= DATA LISTING =
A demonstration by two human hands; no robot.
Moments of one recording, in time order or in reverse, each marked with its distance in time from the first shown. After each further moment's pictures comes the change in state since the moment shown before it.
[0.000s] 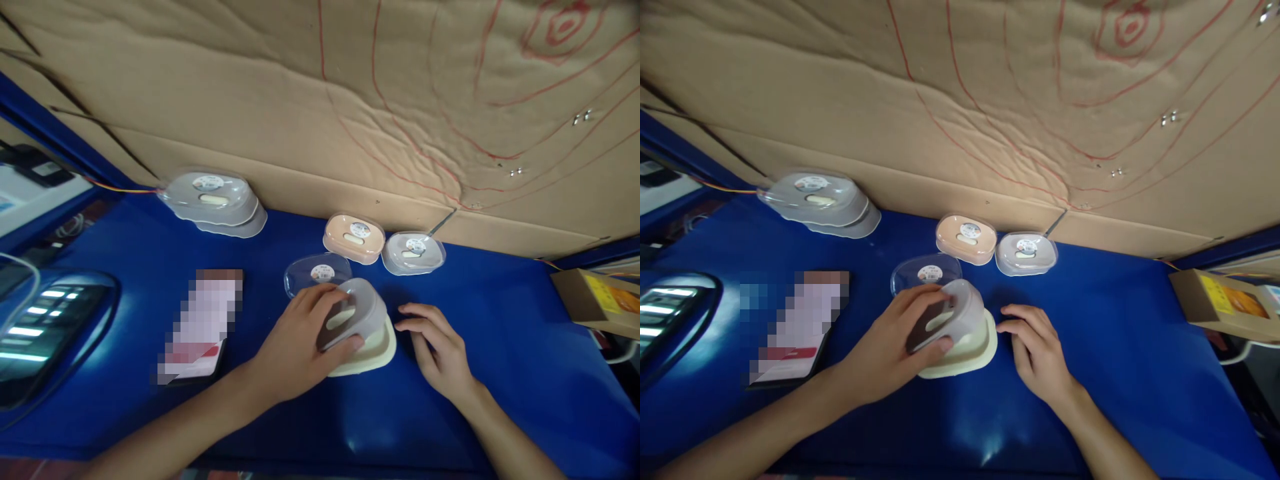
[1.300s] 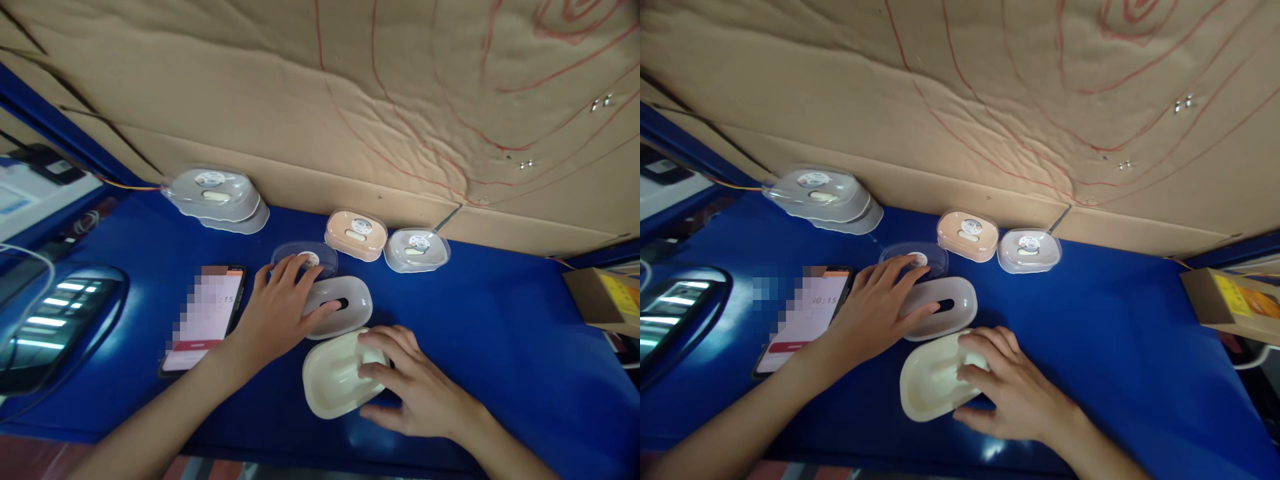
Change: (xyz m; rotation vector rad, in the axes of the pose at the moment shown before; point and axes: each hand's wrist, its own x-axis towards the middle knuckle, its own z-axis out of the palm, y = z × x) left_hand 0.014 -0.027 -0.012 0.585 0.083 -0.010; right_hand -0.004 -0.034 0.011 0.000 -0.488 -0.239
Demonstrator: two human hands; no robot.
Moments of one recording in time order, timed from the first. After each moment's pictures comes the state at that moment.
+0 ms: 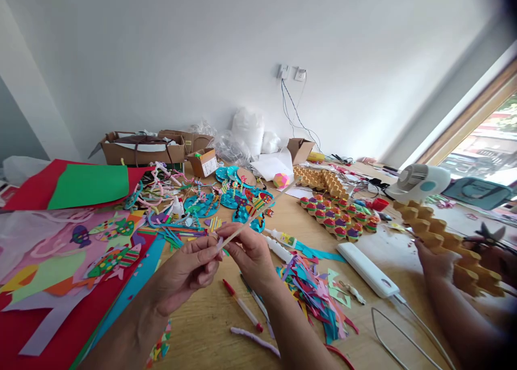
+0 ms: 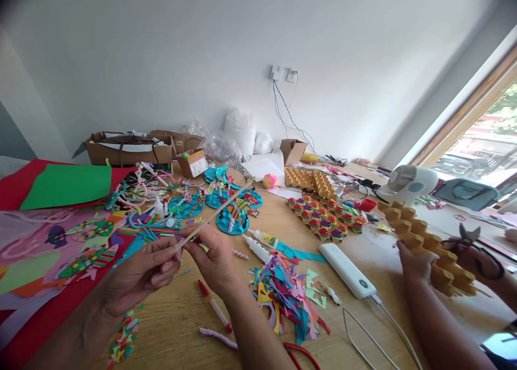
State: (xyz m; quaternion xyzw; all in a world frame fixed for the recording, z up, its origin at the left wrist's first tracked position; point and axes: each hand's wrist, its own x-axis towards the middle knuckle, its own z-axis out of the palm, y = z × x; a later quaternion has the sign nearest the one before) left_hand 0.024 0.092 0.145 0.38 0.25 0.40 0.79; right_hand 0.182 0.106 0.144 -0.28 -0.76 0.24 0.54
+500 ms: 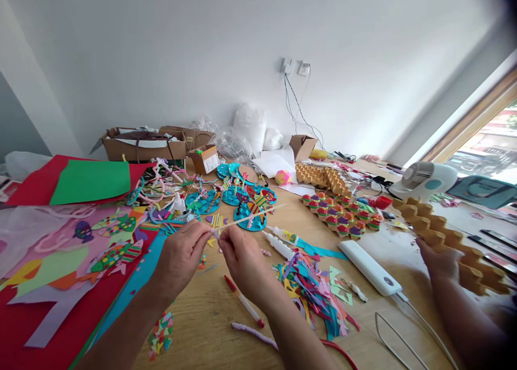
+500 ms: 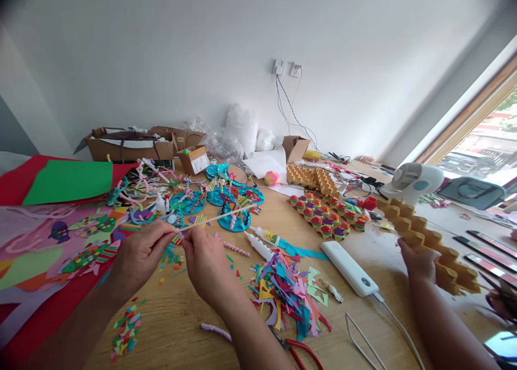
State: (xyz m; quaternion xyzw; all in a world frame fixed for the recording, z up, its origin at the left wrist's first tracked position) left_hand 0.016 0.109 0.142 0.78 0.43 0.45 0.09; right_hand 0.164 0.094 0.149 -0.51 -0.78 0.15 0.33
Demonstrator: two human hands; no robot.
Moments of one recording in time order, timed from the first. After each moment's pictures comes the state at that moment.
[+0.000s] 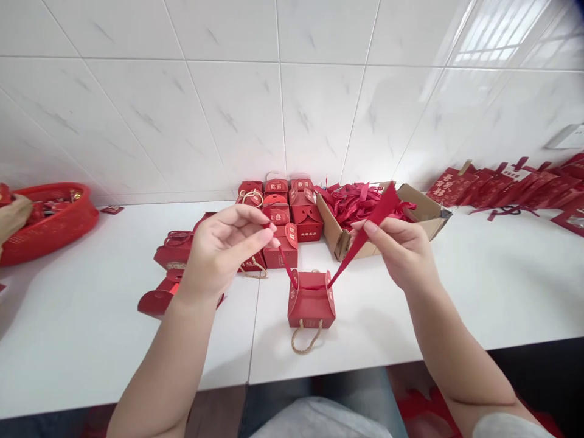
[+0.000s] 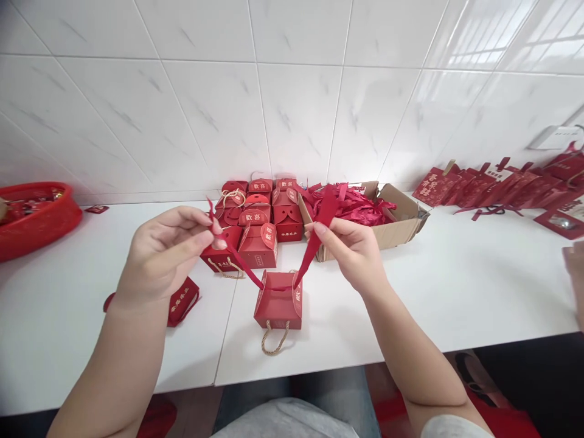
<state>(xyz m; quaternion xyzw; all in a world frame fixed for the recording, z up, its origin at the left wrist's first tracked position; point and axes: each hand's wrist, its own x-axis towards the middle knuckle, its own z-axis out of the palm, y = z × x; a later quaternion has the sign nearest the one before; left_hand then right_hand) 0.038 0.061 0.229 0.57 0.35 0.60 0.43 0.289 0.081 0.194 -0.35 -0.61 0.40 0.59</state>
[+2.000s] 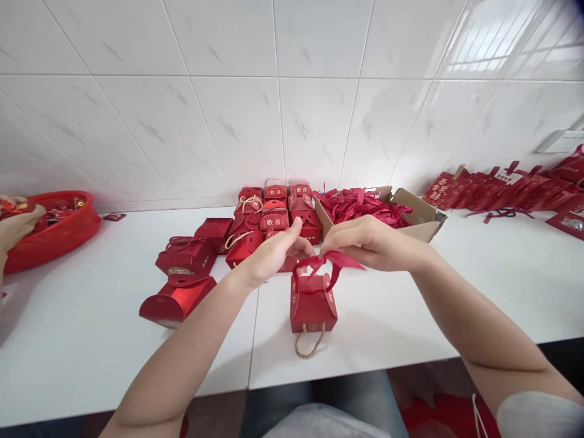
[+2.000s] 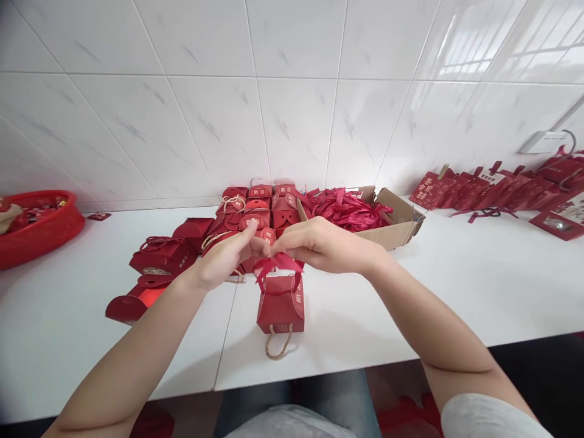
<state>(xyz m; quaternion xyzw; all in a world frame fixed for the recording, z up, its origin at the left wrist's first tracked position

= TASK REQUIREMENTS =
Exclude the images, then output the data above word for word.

= ANSWER =
A demonstration by two human hands; no robot.
Moments of one recording, in time order or in reverse, each marked with its distance in time from the first shown. After each further moment's pictures comes the change in state since the moment shown before it.
[0.000s] 
[1.300s] 
Change: (xyz m; rotation vector rad, in the axes of the pose at the moment shown before; point and axes: each hand's wrist, its own x-axis towards the middle knuckle, its own z-axis out of the palm, y = z × x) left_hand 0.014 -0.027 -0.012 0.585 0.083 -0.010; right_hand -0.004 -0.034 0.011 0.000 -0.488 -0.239
Demonstrator: two human hands; no robot.
Moments of one recording in time order, timed from the first. After each moment's pictures comes the state at that moment.
+0 ms: 
+0 ms: 
State: (xyz m; quaternion xyzw; all in a world frame fixed for the recording, z up, its origin at the left wrist's first tracked position; point and axes: each hand's wrist, its own x-axis towards the middle knuckle, its own z-axis out of the palm, y = z × x; a later quaternion has the sign nearest the one before) left_hand 0.024 0.092 0.145 0.38 0.25 0.40 0.79; right_hand 0.182 0.106 0.144 -0.28 -0.76 0.24 0.54
+500 ms: 
+500 ms: 
State: (xyz m; quaternion xyzw; all in a world frame fixed for the recording, z up, its origin at the left wrist's first tracked position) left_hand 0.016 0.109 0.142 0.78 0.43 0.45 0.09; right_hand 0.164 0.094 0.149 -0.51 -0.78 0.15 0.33
Demonstrator: two human hands; no robot.
Moments of one recording in time order, timed from the first. After each moment's pictures comes the state at that moment.
[+0.000s] 
[+0.000s] 
<state>(xyz m; quaternion xyzw; all in a world frame fixed for the recording, z up, its origin at the left wrist's first tracked position; point and axes: each hand's wrist, its own x-axis towards the middle knuckle, its own z-axis out of the palm, y = z × x; a later quaternion has the sign nearest the one before; left_hand then right_hand) 0.038 0.061 0.229 0.57 0.35 0.60 0.43 0.289 0.081 0.194 -0.35 -0.61 0.40 0.59</state>
[+2.000s] 
[+2.000s] 
<state>(xyz m; quaternion xyzw; all in a world frame fixed for the recording, z up, its origin at the left wrist's first tracked position

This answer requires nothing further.